__ABOUT THIS TASK__
Search the data below for "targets" and report how many lines contain it, with no other text.

(Stored items)
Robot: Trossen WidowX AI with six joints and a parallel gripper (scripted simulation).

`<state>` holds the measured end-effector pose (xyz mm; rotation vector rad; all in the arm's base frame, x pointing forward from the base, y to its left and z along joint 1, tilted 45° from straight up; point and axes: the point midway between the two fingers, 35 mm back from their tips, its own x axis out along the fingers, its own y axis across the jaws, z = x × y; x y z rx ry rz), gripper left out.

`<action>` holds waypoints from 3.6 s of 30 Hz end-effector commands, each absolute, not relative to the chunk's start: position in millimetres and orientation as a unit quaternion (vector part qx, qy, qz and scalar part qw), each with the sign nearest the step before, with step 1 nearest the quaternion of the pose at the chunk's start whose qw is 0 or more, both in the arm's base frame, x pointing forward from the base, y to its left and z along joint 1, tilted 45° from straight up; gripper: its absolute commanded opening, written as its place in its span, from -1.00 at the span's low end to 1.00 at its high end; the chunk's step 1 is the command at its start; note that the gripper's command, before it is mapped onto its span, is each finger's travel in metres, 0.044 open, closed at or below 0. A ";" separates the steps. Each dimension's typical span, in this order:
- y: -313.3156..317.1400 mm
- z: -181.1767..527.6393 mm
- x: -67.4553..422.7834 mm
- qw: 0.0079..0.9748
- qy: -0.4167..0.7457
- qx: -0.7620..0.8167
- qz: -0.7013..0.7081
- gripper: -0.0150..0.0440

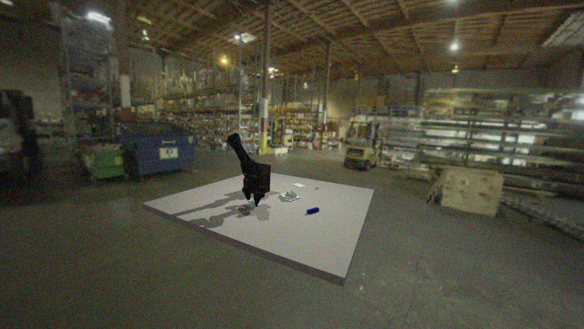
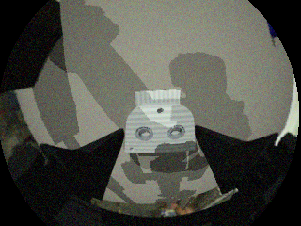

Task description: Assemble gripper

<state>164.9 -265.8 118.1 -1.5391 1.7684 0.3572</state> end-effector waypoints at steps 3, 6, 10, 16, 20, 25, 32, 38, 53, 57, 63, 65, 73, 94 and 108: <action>-265.2 116.5 165.0 0.375 0.690 -0.603 0.143 1.00; -265.6 116.1 165.0 0.375 0.690 -0.603 0.143 1.00; -265.6 116.1 165.0 0.375 0.690 -0.603 0.143 1.00; -266.1 117.4 164.8 0.376 0.691 -0.601 0.140 0.93; -266.1 117.4 164.8 0.376 0.691 -0.601 0.140 0.84; -266.1 117.4 164.8 0.376 0.691 -0.601 0.140 0.73; -266.1 117.4 164.8 0.376 0.691 -0.601 0.140 0.70; -264.7 118.8 165.2 0.376 0.691 -0.601 0.140 0.70; -230.5 150.5 167.8 0.378 0.690 -0.601 0.143 0.70; -221.1 159.1 166.6 0.378 0.689 -0.601 0.144 0.70; -213.0 166.5 164.8 0.377 0.689 -0.602 0.144 0.70; -213.0 166.5 164.8 0.377 0.689 -0.602 0.144 0.70; -207.8 157.8 175.2 0.403 0.691 -0.587 0.127 0.70; -175.1 115.2 217.7 0.505 0.699 -0.505 0.042 0.70; -146.9 85.7 239.0 0.557 0.702 -0.443 -0.021 0.70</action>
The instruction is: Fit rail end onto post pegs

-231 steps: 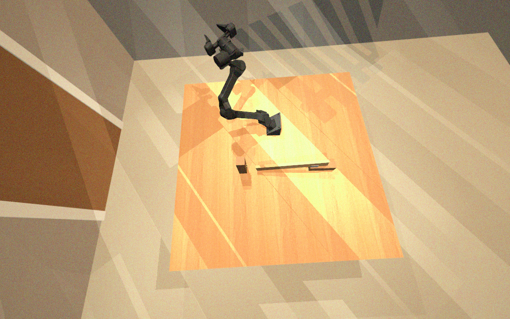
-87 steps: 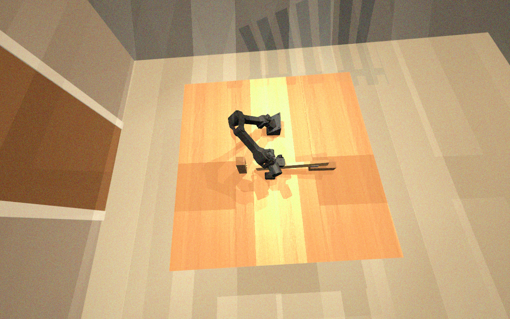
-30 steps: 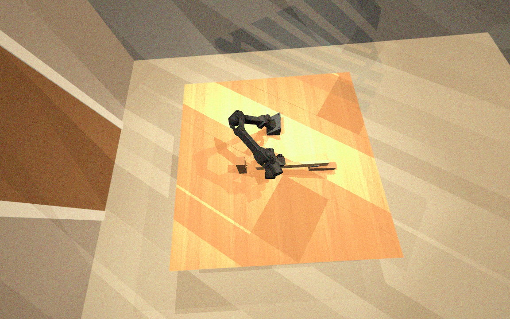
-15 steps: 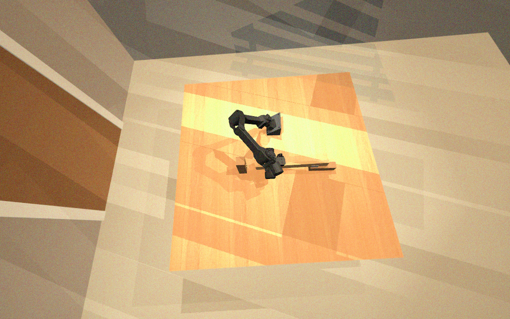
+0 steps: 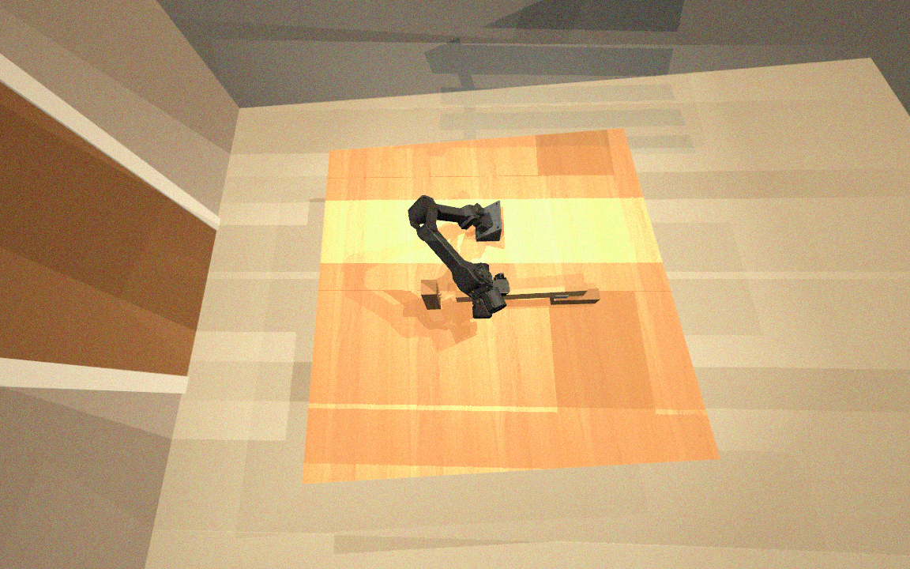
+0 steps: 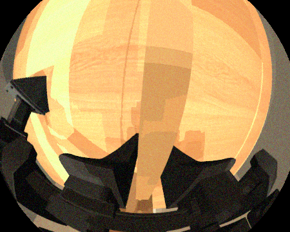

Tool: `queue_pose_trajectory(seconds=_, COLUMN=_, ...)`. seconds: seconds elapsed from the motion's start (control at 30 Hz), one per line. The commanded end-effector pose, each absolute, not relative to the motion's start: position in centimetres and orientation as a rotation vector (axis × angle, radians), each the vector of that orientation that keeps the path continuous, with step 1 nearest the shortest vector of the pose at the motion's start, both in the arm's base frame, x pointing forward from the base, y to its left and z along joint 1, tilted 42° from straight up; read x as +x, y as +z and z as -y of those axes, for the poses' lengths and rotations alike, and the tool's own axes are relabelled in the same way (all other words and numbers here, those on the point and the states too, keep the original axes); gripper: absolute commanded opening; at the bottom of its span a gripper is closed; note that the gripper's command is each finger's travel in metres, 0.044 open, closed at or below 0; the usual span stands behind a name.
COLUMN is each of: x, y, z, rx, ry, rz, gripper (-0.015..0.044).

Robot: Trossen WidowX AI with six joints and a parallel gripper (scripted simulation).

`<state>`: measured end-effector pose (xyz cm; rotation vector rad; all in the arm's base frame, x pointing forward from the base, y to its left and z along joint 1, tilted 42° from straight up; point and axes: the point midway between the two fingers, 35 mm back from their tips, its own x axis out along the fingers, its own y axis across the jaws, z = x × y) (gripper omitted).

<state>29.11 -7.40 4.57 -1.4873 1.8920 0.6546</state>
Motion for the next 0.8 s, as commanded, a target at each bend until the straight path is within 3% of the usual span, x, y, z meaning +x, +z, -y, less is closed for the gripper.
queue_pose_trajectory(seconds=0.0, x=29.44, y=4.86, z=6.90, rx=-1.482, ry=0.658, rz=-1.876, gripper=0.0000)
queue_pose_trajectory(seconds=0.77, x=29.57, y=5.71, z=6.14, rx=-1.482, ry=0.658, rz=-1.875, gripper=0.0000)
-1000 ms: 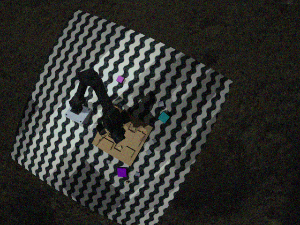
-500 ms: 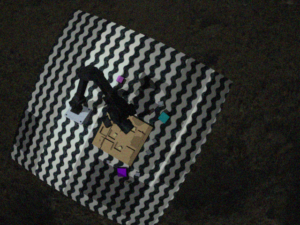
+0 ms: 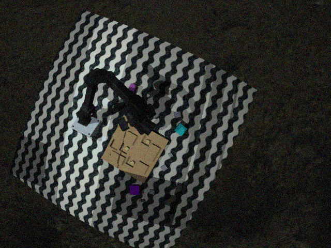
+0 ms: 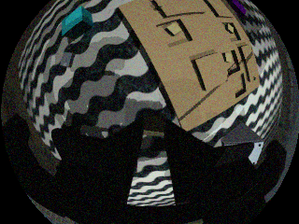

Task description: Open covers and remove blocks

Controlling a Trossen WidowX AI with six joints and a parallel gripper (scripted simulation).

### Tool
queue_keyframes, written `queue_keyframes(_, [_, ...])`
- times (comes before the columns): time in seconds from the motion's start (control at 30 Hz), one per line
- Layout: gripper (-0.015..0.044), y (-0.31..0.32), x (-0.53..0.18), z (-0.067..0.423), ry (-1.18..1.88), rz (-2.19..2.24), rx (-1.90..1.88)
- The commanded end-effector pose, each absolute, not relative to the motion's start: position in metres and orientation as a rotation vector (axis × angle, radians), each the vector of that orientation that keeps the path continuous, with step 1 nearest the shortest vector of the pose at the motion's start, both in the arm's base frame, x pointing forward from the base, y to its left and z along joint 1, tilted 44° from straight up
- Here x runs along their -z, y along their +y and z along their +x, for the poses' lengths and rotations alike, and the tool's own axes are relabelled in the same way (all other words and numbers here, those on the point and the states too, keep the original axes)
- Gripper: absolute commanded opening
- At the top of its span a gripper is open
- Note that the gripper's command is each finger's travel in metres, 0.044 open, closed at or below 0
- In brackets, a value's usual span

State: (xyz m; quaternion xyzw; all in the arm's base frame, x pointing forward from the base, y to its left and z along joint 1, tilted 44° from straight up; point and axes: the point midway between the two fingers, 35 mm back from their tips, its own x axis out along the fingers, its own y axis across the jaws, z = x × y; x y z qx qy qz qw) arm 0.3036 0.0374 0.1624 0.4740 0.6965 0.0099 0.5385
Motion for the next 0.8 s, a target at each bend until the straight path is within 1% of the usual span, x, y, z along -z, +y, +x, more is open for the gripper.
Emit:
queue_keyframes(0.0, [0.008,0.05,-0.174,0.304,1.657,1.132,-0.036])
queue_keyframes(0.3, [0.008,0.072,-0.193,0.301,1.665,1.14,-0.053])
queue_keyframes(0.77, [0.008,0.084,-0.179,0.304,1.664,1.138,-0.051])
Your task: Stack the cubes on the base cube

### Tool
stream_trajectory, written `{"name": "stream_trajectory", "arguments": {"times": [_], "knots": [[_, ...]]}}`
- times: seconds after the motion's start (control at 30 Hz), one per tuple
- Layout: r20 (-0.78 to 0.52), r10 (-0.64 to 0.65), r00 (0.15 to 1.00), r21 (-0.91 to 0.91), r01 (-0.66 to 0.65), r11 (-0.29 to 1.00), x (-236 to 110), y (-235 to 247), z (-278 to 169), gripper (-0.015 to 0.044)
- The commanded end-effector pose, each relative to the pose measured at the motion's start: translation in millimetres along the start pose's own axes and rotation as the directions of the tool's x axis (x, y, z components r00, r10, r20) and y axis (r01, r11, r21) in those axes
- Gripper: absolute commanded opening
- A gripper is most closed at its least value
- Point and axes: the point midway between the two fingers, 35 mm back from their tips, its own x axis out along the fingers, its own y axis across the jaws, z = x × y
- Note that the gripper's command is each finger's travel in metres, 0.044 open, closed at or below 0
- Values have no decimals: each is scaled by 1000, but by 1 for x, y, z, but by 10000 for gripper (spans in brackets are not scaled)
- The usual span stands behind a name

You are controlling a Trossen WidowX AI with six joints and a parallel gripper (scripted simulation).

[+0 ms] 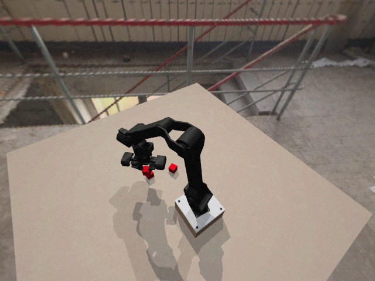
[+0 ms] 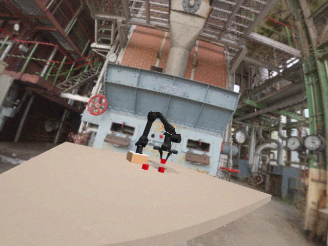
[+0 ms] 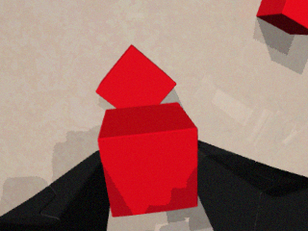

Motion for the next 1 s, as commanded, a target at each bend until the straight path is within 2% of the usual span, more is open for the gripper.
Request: {"name": "stream_trajectory", "arguments": {"times": [0.0,0.2,0.53,0.97], "knots": [[-2,4,1000,5,-4,1000,0,1,-2,105],[-2,4,1000,5,-4,1000,2,1,-2,105],[-2,4,1000,6,-3,1000,27,1,-2,105],[-2,3,1000,6,-3,1000,29,1,-2,105]]}}
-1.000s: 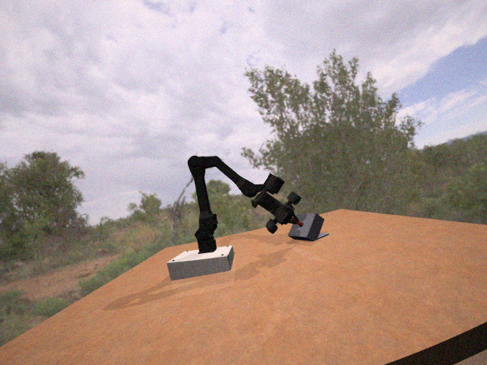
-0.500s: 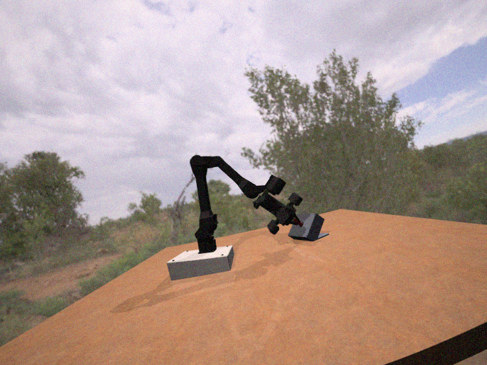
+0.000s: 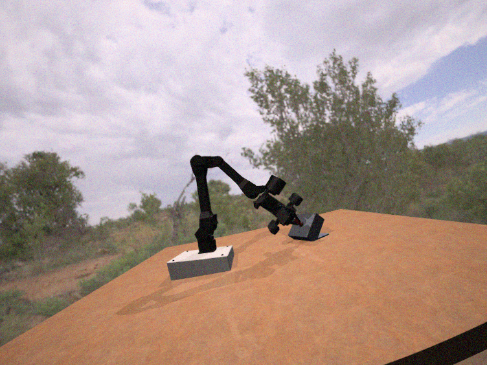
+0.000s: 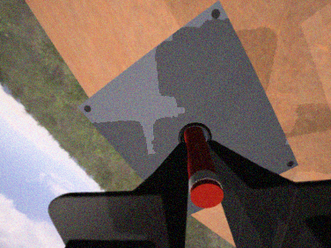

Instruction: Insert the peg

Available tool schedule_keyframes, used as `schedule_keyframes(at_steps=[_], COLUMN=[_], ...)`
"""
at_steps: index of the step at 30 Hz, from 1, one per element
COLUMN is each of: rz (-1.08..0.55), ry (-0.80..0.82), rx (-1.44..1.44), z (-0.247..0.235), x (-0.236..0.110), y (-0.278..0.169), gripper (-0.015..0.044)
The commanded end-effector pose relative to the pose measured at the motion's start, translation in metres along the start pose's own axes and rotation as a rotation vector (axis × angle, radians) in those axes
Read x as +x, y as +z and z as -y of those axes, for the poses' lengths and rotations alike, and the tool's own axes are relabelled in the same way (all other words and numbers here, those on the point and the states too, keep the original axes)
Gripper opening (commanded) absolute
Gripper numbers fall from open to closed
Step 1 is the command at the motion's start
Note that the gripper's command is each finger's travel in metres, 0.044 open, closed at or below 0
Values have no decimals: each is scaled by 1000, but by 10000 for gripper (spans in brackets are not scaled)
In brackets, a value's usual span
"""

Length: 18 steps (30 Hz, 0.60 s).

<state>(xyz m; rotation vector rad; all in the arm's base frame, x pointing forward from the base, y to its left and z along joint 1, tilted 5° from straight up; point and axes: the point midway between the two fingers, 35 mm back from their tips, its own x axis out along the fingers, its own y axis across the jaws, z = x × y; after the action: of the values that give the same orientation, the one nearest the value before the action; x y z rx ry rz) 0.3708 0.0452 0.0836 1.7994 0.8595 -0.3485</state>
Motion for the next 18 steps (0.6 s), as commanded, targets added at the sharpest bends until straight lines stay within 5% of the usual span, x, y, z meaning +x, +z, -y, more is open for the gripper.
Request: schedule_keyframes(at_steps=[1,14,18], rz=[0,0,1], ry=[0,0,0], rx=[0,0,0], z=[0,-1,-1], x=[0,-3,-8], y=[0,0,1], gripper=[105,440,440])
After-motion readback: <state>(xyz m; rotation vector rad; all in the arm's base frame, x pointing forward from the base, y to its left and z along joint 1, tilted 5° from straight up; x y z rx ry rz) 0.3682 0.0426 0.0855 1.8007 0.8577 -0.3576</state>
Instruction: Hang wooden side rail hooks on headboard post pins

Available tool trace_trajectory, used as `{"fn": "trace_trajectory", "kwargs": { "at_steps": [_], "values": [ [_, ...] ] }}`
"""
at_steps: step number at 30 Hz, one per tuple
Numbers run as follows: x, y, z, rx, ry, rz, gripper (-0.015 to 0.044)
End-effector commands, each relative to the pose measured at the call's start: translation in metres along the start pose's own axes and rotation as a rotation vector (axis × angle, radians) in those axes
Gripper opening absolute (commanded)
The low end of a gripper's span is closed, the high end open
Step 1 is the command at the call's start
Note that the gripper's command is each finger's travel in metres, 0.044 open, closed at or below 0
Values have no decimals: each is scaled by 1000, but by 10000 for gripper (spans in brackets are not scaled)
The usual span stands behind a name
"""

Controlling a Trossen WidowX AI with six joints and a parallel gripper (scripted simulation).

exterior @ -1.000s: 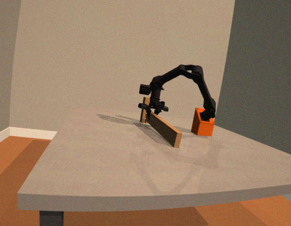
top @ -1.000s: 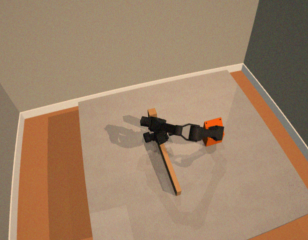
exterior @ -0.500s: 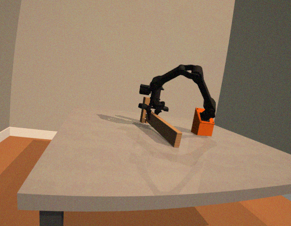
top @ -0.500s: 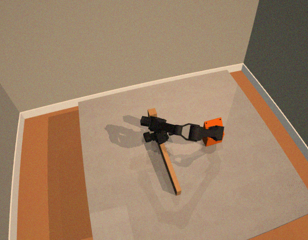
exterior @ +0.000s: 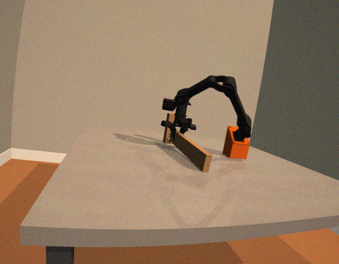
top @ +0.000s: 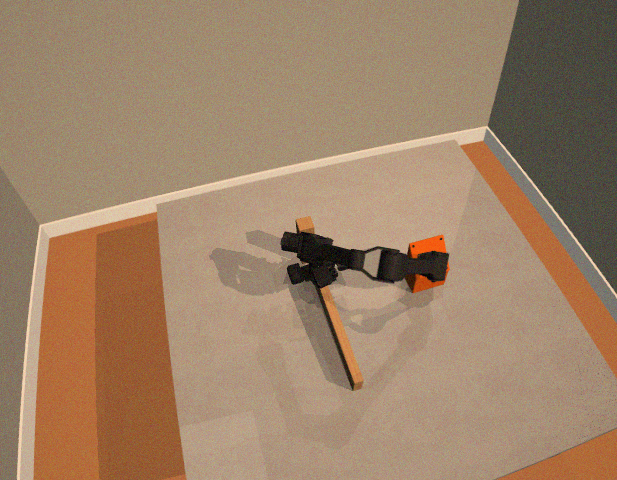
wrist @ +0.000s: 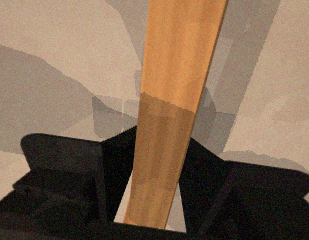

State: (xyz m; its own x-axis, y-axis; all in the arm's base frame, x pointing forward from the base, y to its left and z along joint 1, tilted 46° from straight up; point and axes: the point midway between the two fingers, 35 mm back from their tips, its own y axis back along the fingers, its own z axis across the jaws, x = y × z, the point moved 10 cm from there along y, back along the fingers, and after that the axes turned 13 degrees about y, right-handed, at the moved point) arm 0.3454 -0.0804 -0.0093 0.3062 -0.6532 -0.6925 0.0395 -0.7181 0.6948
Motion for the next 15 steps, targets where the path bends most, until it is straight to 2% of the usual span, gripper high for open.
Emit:
{"fn": "trace_trajectory", "kwargs": {
  "at_steps": [1,15],
  "values": [
    [3,4,-1,5,7,12,0],
    [4,4,0,5,7,13,0]
  ]
}}
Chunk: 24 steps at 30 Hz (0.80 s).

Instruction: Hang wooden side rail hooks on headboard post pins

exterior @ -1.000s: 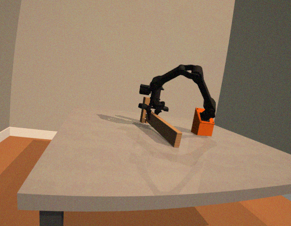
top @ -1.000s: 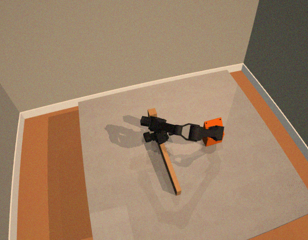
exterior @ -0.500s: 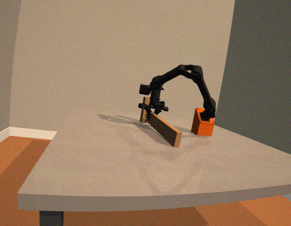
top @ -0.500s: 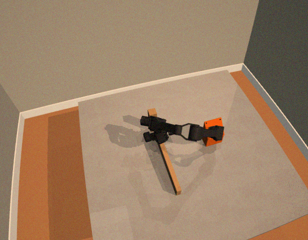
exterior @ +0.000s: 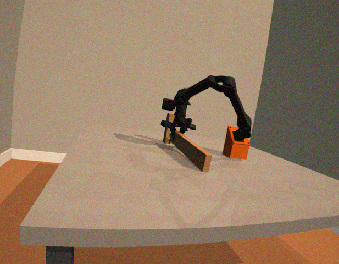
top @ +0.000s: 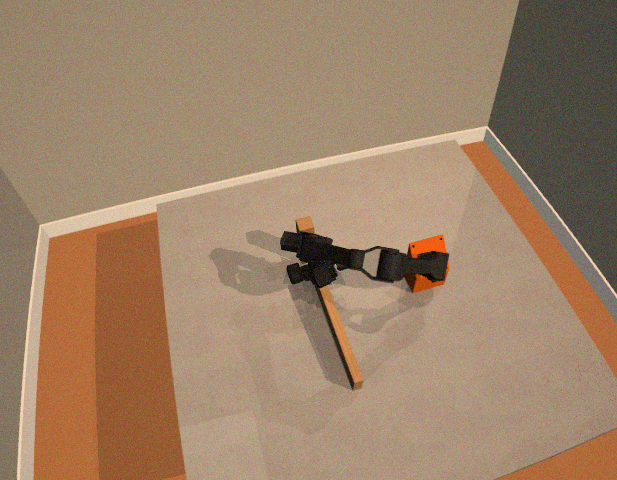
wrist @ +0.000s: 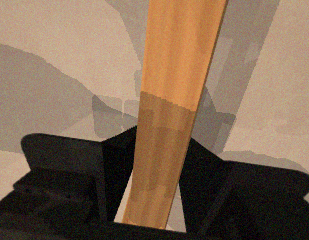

__ANSWER TO THE EXERCISE__
2